ELISA for Alpha-Synuclein Quantification

ELISA analysis of α-syn was performed as previously described with minor modifications (52 (link)). Costar 96 half-well plates were incubated with Syn211 antibody (Santa Cruz Biotechnology, Inc.) diluted 1:200 in carbonate coating buffer and incubated at 4 °C overnight. Plates were washed five times with PBS/Tween 20 (0.05%) (PBS-T) and blocked with 2% BSA/PBS for 2 h at 37 °C. After five more washes with PBS-T, samples were diluted in PBS-T (with 0.6% SDS) and protease inhibitor (Sigma), and then incubated overnight at 4 °C with rocking.

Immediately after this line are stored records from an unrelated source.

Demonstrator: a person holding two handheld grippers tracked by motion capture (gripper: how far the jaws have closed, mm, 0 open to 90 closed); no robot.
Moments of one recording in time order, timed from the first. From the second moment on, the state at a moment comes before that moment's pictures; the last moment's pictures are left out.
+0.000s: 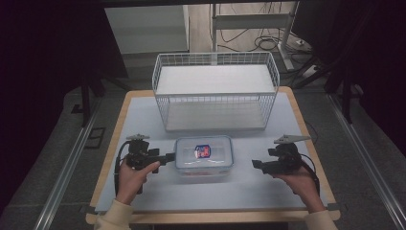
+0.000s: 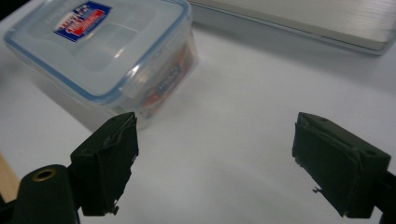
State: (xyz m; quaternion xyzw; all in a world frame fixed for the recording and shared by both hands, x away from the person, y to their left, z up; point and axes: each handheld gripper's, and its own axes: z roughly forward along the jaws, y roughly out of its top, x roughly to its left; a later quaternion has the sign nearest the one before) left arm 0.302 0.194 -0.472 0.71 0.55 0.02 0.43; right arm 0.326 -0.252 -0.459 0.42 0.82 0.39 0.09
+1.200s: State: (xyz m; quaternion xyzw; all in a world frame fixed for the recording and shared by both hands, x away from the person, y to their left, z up) left arm 0.338 0.173 -0.515 0.70 0.55 -0.13 0.44; right arm 0.350 -0.220 -0.455 0.39 0.82 0.42 0.04
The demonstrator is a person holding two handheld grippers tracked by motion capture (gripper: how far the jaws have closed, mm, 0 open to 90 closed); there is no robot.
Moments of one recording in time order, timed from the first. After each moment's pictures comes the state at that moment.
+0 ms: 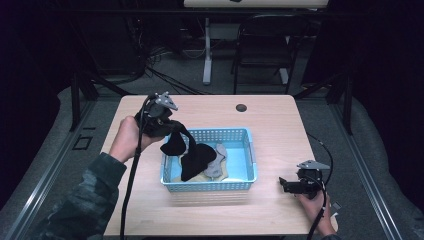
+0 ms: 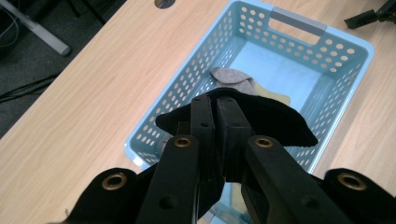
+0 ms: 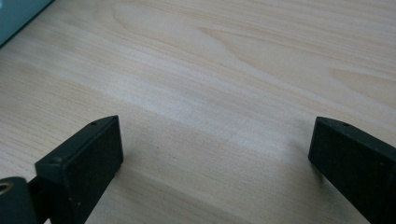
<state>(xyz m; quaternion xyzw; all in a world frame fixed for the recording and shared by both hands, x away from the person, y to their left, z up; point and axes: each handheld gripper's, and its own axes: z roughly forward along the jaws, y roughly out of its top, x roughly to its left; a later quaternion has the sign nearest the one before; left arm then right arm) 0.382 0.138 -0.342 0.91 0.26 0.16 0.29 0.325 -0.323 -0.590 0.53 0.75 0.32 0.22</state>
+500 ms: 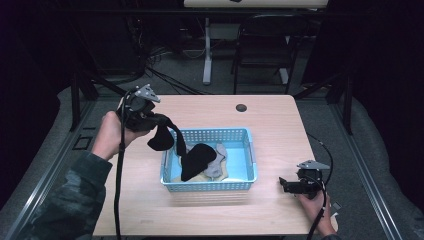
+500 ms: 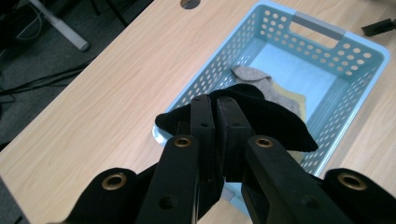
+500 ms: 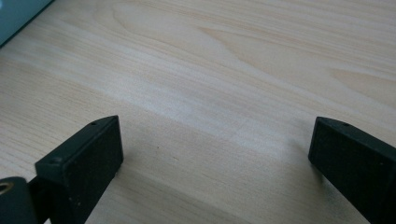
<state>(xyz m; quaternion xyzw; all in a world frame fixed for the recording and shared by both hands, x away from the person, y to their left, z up) 0.381 0.174 -0.327 0.89 0.29 0.18 0.29 0.325 -0.323 -0.590 0.53 0.75 0.32 0.22</state>
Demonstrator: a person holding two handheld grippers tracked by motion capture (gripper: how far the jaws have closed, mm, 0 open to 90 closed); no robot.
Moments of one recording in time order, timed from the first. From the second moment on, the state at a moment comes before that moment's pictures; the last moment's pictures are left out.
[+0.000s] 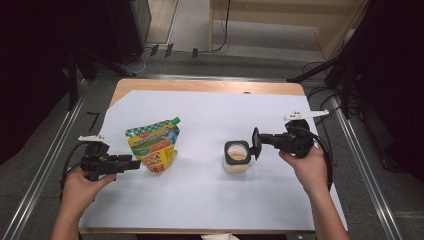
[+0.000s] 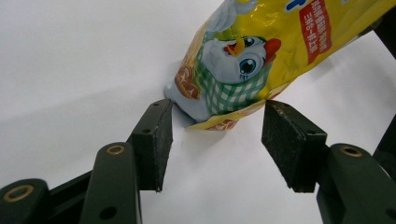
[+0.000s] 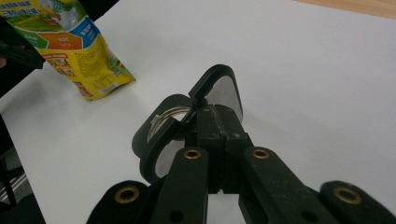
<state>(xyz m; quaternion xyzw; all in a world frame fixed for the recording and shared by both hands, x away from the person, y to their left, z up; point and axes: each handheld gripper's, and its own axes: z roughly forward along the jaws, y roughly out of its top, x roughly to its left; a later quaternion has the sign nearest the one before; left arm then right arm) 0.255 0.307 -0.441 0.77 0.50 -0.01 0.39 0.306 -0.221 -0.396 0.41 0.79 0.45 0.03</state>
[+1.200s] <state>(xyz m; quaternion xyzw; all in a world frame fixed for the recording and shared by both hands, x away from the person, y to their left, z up) 0.256 0.307 -0.441 0.77 0.50 -0.01 0.39 0.303 -0.175 -0.426 0.38 0.82 0.42 0.00</state>
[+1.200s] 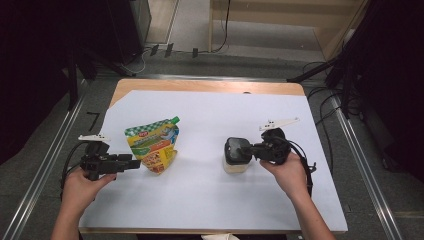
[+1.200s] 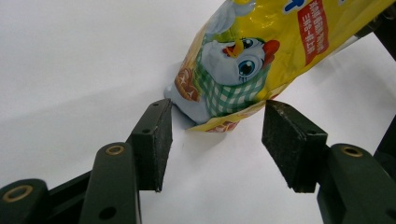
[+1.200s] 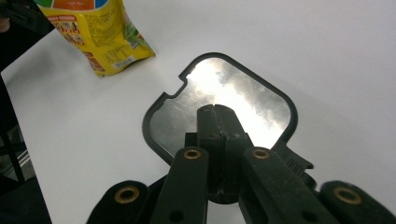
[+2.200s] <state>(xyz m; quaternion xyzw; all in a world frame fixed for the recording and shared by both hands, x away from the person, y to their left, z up) 0.257 0.306 -0.441 0.77 0.50 -0.01 0.39 0.309 -0.211 -0.418 0.39 0.79 0.46 0.05</state>
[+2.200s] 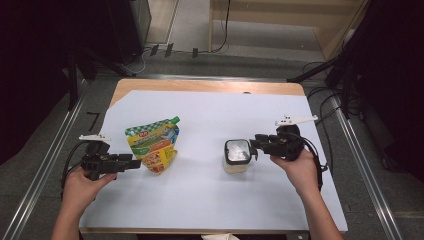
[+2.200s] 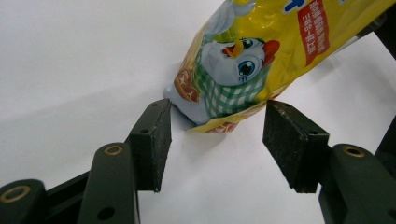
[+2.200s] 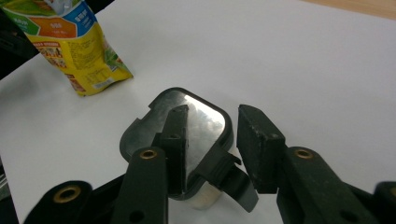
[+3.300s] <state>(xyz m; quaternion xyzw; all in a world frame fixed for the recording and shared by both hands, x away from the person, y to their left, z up) 0.259 0.308 -0.442 0.77 0.51 -0.01 0.39 0.330 -0.266 -0.466 0.45 0.76 0.45 0.09</state>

Standard curve samples were prepared in equivalent concentrations of SDS from recombinant α-syn monomer. All standards and samples were run in duplicate. After 5 washes of PBS-T, polyclonal capture antibody FL-140 (Santa Cruz Biotechnology, Inc.) was diluted 1:200 in 0.05% BSA in PBS-T and added to each well. Samples were incubated for 2 h at 37 °C. After 5 washes in PBS-T, biotinylated anti-rabbit secondary horseradish peroxidase antibody (Jackson ImmunoResearch) was diluted 1:800 in 1% BSA/PBS-T and incubated in the dark for 1.5 h at room temperature. After 5 washes, the plate was developed with super slow 3,3′5,5′-tetramethylbenzidine (Sigma) and absorbance was determined at 650 nm on a Bio-Tek Synergy 2 plate reader after 45 s of shaking.